§ Work instructions: Check every line of the data below for "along". Copy each one that has it.

§ Records:
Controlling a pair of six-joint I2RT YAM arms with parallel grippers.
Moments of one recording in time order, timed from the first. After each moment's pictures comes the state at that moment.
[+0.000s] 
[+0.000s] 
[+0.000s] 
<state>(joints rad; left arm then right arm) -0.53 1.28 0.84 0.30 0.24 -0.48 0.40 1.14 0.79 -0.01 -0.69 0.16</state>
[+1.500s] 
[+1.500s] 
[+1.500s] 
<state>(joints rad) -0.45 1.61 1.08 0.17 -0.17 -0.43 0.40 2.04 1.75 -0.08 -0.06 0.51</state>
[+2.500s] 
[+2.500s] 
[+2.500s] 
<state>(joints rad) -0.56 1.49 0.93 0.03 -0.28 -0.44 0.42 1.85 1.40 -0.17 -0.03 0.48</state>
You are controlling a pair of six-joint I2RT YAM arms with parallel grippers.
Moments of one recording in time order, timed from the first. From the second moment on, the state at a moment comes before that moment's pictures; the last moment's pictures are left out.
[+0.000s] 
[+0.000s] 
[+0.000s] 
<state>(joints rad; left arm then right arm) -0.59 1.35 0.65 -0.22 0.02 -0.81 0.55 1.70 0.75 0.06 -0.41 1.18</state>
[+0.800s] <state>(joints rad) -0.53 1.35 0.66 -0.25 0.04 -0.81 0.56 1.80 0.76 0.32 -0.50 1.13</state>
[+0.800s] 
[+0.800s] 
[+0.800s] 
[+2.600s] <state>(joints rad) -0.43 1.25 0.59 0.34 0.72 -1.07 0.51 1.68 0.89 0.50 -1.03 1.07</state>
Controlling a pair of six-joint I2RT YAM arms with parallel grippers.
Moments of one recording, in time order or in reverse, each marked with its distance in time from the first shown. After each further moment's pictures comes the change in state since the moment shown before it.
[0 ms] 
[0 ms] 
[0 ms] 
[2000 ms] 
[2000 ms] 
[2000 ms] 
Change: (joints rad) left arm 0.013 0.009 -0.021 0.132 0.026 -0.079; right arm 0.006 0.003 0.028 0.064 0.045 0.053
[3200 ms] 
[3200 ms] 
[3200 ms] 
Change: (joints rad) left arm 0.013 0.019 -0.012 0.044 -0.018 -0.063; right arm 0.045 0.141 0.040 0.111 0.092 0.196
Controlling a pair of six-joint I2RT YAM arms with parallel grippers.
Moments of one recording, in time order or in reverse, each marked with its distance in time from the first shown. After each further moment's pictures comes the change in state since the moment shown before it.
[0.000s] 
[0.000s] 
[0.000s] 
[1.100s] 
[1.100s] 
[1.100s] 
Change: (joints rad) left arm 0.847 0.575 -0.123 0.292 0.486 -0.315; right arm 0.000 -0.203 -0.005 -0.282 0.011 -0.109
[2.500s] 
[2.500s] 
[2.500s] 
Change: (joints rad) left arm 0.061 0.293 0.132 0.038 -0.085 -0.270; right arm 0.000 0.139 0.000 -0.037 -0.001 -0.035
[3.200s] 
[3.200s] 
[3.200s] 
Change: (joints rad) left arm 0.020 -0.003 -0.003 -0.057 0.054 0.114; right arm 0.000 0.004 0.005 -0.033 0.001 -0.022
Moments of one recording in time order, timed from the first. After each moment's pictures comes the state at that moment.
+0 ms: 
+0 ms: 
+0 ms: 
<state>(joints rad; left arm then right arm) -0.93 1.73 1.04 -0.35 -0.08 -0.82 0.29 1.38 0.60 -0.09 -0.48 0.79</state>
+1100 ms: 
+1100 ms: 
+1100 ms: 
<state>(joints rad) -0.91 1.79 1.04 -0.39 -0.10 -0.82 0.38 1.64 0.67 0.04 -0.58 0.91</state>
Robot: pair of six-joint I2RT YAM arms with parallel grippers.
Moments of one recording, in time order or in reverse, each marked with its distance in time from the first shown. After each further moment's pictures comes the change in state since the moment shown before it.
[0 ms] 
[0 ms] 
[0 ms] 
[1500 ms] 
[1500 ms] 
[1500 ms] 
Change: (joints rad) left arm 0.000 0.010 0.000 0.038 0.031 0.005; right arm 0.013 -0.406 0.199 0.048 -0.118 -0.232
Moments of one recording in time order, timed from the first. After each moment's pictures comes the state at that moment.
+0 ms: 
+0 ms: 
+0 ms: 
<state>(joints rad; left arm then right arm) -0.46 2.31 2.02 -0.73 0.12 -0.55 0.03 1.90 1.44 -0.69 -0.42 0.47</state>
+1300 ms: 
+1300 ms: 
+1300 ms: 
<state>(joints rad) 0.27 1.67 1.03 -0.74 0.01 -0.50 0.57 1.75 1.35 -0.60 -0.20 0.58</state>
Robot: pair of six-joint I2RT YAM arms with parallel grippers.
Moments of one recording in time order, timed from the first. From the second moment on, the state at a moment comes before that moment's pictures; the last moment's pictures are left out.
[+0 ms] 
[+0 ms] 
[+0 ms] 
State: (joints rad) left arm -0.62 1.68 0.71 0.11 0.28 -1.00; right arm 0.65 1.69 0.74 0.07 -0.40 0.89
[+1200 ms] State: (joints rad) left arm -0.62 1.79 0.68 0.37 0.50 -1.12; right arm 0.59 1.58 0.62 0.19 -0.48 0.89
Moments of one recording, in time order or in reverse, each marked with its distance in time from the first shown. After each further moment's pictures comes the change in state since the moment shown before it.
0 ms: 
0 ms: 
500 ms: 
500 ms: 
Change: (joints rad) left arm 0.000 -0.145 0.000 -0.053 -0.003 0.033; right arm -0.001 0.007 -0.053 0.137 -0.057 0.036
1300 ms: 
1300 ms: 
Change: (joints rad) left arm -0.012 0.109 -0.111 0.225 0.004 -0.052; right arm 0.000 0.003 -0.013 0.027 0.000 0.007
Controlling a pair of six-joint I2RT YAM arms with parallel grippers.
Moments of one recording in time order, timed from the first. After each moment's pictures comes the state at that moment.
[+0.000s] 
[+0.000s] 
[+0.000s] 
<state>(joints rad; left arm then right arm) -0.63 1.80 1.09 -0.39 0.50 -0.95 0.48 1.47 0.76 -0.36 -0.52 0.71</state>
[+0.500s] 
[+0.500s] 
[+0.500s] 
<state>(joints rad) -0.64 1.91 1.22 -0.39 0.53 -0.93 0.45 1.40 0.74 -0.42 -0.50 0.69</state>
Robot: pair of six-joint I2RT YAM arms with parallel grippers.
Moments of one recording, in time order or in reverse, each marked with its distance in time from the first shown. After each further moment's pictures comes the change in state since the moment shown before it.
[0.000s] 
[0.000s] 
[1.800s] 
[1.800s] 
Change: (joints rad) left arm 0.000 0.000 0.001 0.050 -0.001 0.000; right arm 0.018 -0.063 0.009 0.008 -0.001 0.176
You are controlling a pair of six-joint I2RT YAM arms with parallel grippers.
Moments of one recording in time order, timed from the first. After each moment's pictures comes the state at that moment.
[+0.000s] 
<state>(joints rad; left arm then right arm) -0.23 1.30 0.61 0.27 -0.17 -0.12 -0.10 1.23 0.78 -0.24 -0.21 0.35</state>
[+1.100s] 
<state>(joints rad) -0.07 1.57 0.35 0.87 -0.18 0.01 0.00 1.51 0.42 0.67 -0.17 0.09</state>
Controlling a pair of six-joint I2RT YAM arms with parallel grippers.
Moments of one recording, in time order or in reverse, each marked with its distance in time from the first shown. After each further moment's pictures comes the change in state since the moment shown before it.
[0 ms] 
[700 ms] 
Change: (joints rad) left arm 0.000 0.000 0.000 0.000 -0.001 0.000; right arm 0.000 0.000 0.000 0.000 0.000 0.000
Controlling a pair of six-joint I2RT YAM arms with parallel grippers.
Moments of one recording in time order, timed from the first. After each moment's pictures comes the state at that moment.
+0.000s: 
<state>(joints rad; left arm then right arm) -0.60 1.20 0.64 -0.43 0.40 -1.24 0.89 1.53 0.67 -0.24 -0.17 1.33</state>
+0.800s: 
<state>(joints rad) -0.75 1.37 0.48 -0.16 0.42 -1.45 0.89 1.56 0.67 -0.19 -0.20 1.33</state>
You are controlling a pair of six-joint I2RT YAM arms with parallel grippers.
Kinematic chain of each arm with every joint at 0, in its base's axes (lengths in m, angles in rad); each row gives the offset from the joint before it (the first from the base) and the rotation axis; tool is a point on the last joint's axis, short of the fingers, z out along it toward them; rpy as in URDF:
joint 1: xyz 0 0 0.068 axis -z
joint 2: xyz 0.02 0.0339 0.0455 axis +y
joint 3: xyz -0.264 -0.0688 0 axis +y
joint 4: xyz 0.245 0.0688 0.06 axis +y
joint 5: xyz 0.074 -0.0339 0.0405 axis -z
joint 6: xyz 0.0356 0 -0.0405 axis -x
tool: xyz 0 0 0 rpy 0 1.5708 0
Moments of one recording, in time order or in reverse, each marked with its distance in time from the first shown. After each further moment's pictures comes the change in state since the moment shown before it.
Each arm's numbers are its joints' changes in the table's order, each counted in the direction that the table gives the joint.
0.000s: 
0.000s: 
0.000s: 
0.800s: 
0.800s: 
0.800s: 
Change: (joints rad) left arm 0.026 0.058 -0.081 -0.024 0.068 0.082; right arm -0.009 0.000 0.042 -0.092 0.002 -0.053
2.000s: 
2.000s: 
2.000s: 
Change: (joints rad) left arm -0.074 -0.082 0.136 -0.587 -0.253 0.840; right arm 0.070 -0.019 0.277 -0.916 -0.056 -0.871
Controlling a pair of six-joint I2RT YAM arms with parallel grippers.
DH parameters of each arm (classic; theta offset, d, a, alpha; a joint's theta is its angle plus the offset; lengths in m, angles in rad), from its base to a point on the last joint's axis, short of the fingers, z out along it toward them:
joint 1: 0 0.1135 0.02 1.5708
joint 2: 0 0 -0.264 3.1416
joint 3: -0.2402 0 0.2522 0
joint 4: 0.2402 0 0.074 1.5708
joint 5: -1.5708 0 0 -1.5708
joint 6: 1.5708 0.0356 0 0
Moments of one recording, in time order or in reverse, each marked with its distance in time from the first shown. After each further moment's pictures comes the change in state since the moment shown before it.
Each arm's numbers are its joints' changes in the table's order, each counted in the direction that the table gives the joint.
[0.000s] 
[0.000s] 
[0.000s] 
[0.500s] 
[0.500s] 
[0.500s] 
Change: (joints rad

§ Task answer:
Kinematic chain of each arm with every joint at 0, in its base's axes (lengths in m, angles in rad); each row gives the offset from the joint before it (the first from the base) and the rotation axis; tool is a point on the last joint's axis, short of the fingers, z out along it toward them; rpy as in URDF:
DH parameters of each arm (classic; theta offset, d, a, alpha; a joint's theta is its angle plus the offset; lengths in m, angles in rad), from its base to a point on the last joint's axis, short of the fingers, z out along it toward them:

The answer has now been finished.